We can visualize the search space below:

In [None]:
tuner.search_space_summary()

Finally, it's time to put our tuner to work. (This is a big job!)

In [None]:
tuner.search(Xst_train, y_train, #same signature as model.fit
             epochs=100, validation_data=(Xst_val, y_val), batch_size=300, verbose = 1)

#Note: setting verbosity to 0 would give no output until done - it took about ~35 mins on my laptop

The "results\_summary(n)" function gives us access to the n best models. It's useful to look at a few because often the differences are minimal, and a smaller model might be preferable!
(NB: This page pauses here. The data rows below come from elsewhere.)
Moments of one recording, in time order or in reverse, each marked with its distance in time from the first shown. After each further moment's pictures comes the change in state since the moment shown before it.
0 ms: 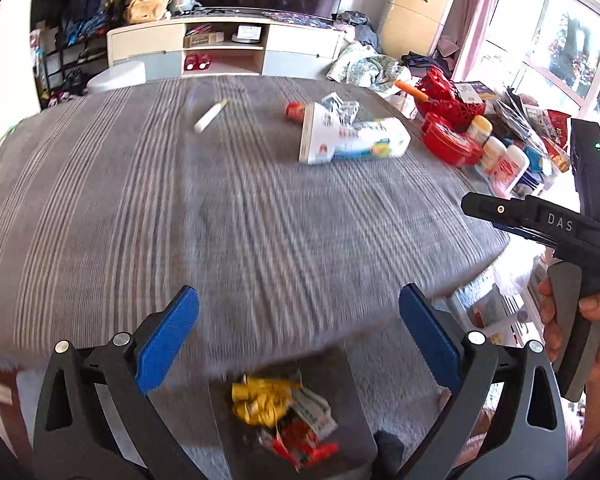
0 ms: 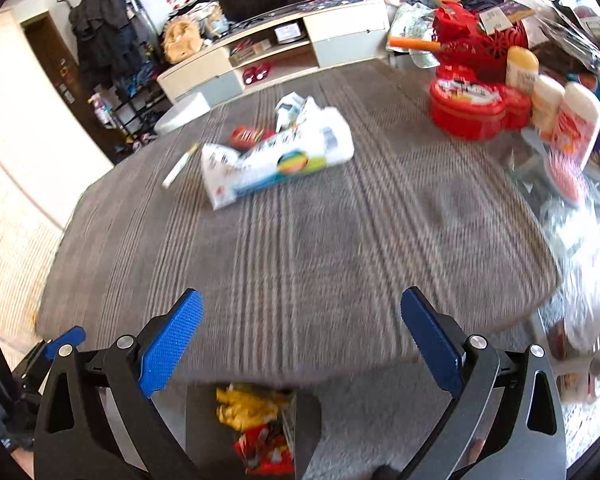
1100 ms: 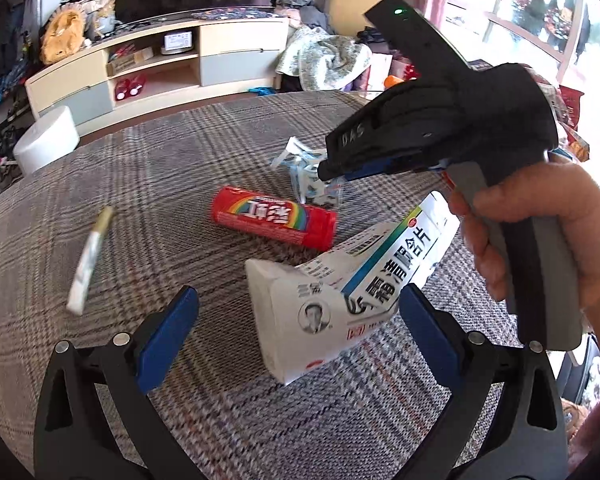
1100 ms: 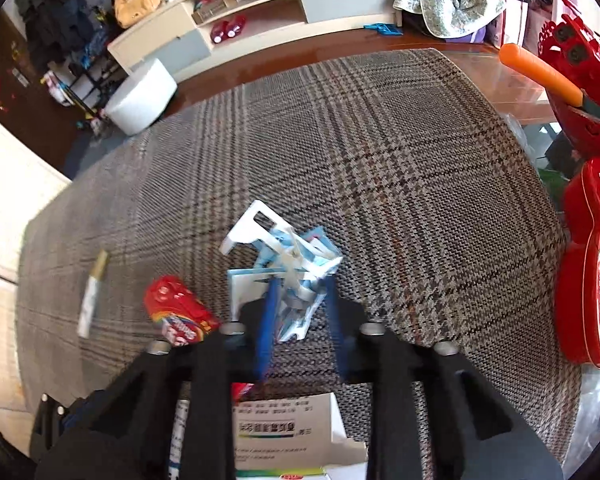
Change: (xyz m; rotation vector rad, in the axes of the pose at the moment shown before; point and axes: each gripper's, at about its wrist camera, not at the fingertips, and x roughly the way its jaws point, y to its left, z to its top) left arm 0.168 -0.031 0.147 0.209 0.046 -0.102; right arm 0.198 0.010 0.197 -0.008 0.231 -0.088
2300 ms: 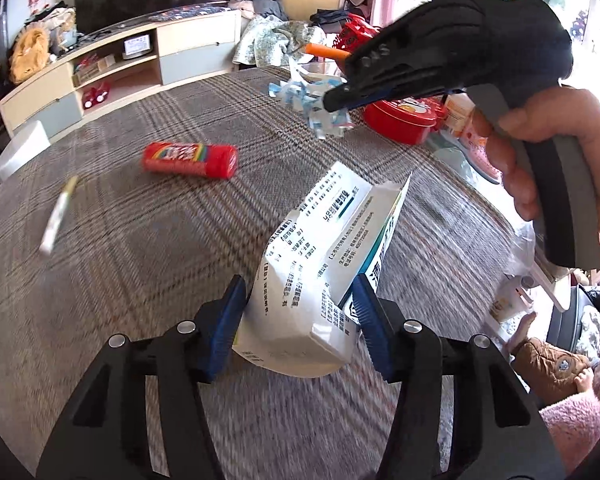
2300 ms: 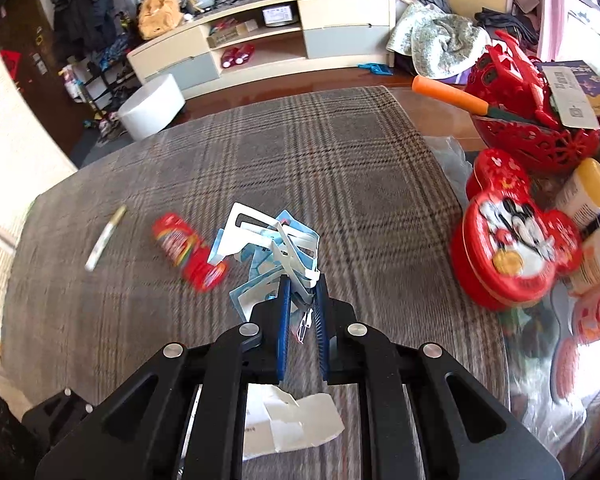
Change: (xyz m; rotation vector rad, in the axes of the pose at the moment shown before) left arm -0.038 -0.056 -0.061 0.105 0.036 -0.046; right arm -0.096 -0.029 -0.066 -0.091 -0.131 -0.036
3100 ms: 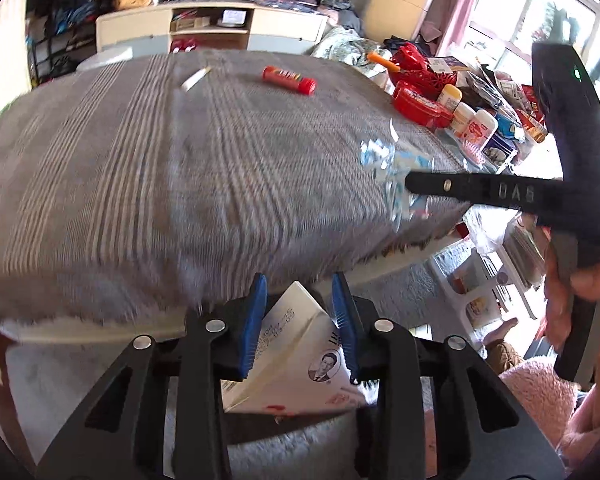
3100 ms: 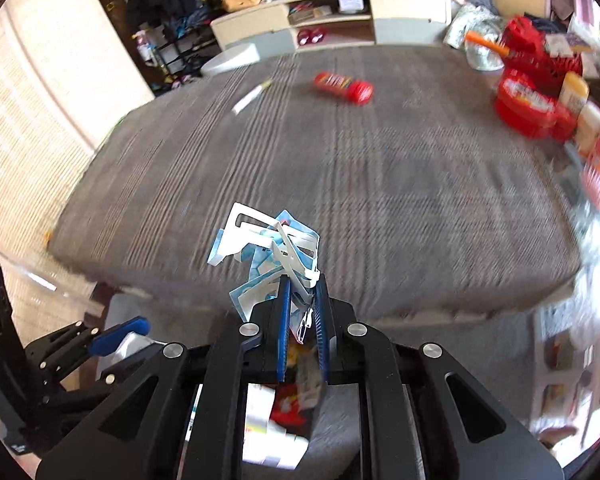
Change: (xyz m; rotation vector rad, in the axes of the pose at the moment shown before) left arm -0.145 -0.025 -0.179 -0.316 -0.032 0.085; right arm -0.100 0.096 -0.220 -0.102 0.029 0.175
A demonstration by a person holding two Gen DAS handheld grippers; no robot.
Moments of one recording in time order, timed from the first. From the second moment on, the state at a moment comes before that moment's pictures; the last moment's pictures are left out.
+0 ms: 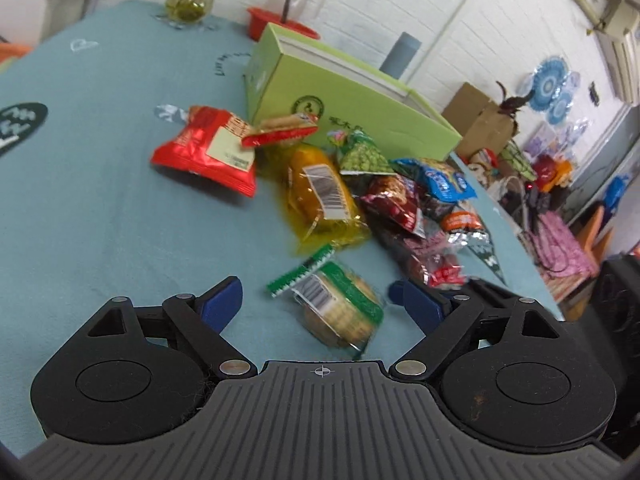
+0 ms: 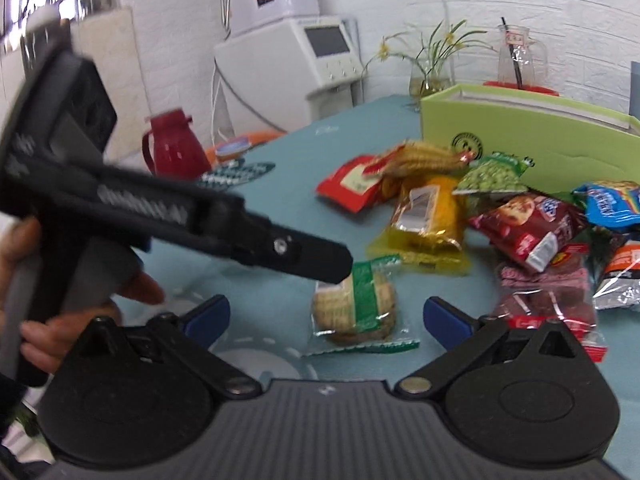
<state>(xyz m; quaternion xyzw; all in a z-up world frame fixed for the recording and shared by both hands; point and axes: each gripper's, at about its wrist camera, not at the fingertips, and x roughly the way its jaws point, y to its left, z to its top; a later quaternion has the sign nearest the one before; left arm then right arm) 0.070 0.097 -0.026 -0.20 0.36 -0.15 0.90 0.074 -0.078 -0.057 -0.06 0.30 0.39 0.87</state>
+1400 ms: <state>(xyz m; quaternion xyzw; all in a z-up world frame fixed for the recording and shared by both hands) 0.090 0.095 -0.038 -0.20 0.38 -0.15 0.89 0.093 -0.081 -0.060 -0.05 0.32 0.37 0.87</state>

Note that the "number of units" parameter would have a value assigned to it for each layers (even if the number of layers is smaller in that particular realization).

In [None]:
tuner.results_summary(6)

The losses of the first few models are very similar, suggesting that 1. as usual, we need to do some form of cross-validation to be able to come up with a ranking, and 2. With 3-5 layers and a few hundred neurons per layer, the exact configuration doesn't matter too much.

In [None]:
best_hps = tuner.get_best_hyperparameters()[0] #choose first model

In [None]:
best_hps.get('learning_rate')

In [None]:
best_hps.get('num_layers')

In [None]:
#Size of layers

print(best_hps.get('units_0'))
print(best_hps.get('units_1'))
print(best_hps.get('units_2'))

In [None]:
model = tuner.hypermodel.build(best_hps) #define model = best model

In [None]:
model.build(input_shape=(None,6)) #build best model (if not fit yet, this will give access to summary)

In [None]:
model.summary()

Now, build a neural net with the optimal hyperparameters.

In [None]:
bestnet = model.fit(Xst_train, y_train, validation_data= (Xst_val, y_val), epochs=100, batch_size=300)

We can also look at the train vs validation curves for the optimal model found by the tuner.

In [None]:
plt.plot(bestnet.history['loss'], label = 'train')
plt.plot(bestnet.history['val_loss'],'-.m', label = 'validation')
plt.ylabel('Loss', fontsize = 14)
plt.xlabel('Epoch', fontsize = 14)
plt.ylim(0,0.1)
plt.legend(loc='upper right', fontsize = 12)
plt.legend(fontsize = 12);
#plt.savefig('OptimalNN_Photoz.png',dpi=300)

Finally, we report test scores for all the metrics of interest (MSE, OLF, NMAD):

In [None]:
model.evaluate(Xst_test, y_test)

In [None]:
ypred = model.predict(Xst_test)

#Calculate OLF

print('OLF', len(np.where(np.abs(y_test-ypred)>0.15*(1+y_test))[0])/len(y_test))

#Calculate Normalized Median Absolute Deviation (NMAD)

print('NMAD', 1.48*np.median(np.abs(y_test-ypred)/(1 + y_test)))

These numbers have somewhat improved, compared to the baseline model; note that whether improvement is significant should be determined via cross validation.